What is needed
Of the material below, only the lines from the line containing "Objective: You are" down to the line containing "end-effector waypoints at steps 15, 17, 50" belong in the answer, written out exactly.

Exercise data

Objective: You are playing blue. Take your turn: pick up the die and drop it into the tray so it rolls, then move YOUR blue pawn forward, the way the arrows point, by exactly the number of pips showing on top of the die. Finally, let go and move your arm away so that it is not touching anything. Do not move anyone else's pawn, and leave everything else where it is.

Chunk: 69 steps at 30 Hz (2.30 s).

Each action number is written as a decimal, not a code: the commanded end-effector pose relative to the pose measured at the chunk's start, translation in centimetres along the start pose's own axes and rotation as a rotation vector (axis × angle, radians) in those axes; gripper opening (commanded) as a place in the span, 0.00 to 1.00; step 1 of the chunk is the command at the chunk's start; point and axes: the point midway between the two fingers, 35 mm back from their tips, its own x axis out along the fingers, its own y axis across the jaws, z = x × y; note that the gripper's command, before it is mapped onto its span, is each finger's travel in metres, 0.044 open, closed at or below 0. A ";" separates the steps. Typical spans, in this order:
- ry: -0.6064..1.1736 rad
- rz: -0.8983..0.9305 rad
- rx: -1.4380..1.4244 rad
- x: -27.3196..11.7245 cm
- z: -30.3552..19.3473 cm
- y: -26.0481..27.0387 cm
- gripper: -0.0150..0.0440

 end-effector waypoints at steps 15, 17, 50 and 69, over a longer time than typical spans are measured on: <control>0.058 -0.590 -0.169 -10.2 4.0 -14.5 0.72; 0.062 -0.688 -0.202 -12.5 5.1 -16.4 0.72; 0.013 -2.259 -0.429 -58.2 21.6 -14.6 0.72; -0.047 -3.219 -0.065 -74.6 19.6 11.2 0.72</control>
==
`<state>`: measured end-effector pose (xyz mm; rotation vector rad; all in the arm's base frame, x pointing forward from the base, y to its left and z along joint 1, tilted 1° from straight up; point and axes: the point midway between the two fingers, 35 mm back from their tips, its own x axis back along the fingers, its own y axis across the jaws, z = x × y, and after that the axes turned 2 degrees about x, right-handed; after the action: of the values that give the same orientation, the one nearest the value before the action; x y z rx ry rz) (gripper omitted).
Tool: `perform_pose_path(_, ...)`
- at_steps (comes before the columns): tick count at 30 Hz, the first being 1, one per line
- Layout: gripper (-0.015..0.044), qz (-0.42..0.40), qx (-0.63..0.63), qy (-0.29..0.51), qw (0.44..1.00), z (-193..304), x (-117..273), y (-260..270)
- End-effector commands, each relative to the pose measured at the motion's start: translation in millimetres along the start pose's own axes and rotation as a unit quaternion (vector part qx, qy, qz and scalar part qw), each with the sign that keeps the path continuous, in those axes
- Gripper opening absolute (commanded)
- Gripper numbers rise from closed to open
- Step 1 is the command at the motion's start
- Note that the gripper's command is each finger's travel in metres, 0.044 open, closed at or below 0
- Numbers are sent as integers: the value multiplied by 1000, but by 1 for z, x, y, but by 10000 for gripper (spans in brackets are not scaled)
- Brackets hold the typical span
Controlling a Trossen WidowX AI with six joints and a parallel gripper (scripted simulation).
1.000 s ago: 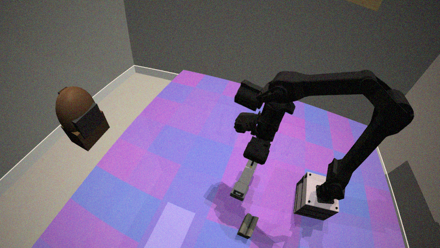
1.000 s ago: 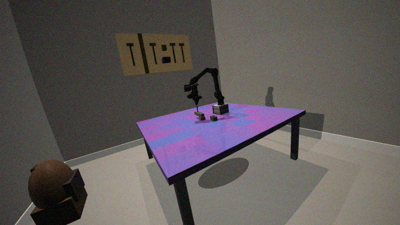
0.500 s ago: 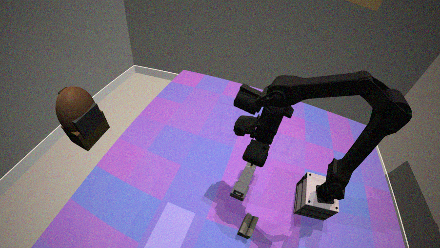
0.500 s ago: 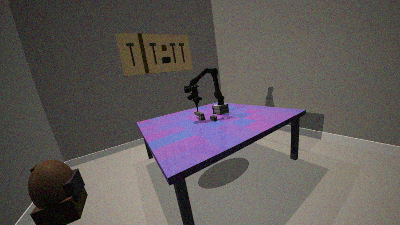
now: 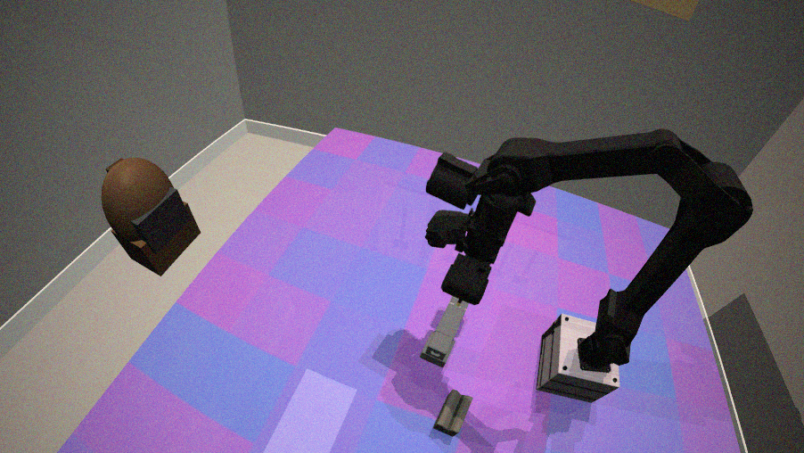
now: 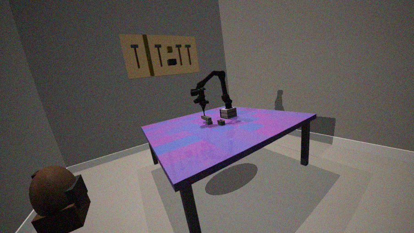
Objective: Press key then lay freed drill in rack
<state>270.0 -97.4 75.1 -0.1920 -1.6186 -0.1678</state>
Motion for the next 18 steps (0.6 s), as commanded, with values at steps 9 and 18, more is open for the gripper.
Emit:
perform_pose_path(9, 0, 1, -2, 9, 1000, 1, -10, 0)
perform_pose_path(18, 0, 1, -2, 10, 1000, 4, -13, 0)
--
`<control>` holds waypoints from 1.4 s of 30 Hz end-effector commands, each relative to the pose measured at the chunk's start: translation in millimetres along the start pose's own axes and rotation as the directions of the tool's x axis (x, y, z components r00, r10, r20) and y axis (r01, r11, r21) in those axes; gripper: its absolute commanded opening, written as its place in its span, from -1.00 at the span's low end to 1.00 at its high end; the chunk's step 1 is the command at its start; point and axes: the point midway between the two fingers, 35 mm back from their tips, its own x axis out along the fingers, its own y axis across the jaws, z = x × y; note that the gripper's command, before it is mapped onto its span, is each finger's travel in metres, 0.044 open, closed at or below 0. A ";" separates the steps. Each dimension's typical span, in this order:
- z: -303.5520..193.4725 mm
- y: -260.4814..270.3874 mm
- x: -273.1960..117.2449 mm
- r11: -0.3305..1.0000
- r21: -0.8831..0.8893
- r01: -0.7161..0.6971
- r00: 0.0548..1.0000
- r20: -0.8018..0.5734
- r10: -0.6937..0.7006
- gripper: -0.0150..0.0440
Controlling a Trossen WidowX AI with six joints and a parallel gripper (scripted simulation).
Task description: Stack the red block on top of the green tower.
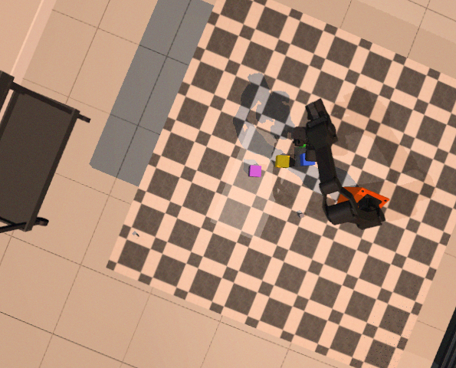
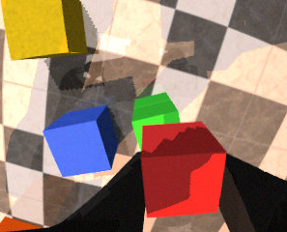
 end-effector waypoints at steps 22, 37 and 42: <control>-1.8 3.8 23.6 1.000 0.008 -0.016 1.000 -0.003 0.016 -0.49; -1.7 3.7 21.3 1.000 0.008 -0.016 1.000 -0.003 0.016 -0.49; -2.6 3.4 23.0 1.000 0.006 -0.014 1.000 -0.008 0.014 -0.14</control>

Task answer
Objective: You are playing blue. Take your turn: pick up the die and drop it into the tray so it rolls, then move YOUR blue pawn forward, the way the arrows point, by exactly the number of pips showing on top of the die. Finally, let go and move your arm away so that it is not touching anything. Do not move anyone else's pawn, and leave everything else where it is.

Chunk: 69 steps at 30 Hz (2.30 s).

Each action number is written as a decimal, not a code: the commanded end-effector pose relative to the pose measured at the chunk's start, translation in centimetres along the start pose's own axes and rotation as a rotation vector (axis × angle, radians) in those axes; gripper opening (commanded) as a place in the span, 0.00 to 1.00; step 1 of the chunk is the command at the chunk's start; point and axes: the point midway between the two fingers, 35 mm back from their tips, its own x axis out along the fingers, its own y axis across the jaws, z = x × y; note that the gripper's command, before it is mapped onto its span, is each finger's travel in metres, 0.044 open, closed at or below 0. A ";" separates the steps. Typical spans, in this order:
- ry: -0.6064..1.1736 rad
- rz: -0.8983..0.9305 rad
- rx: -1.4380..1.4244 rad
- x: -27.3196..11.7245 cm
- z: -30.3552..19.3473 cm
- y: -26.0481..27.0387 cm
- gripper: -0.0150..0.0440

 end-effector waypoints at steps 15, 17, 50 and 69, over a longer time than typical spans are measured on: <control>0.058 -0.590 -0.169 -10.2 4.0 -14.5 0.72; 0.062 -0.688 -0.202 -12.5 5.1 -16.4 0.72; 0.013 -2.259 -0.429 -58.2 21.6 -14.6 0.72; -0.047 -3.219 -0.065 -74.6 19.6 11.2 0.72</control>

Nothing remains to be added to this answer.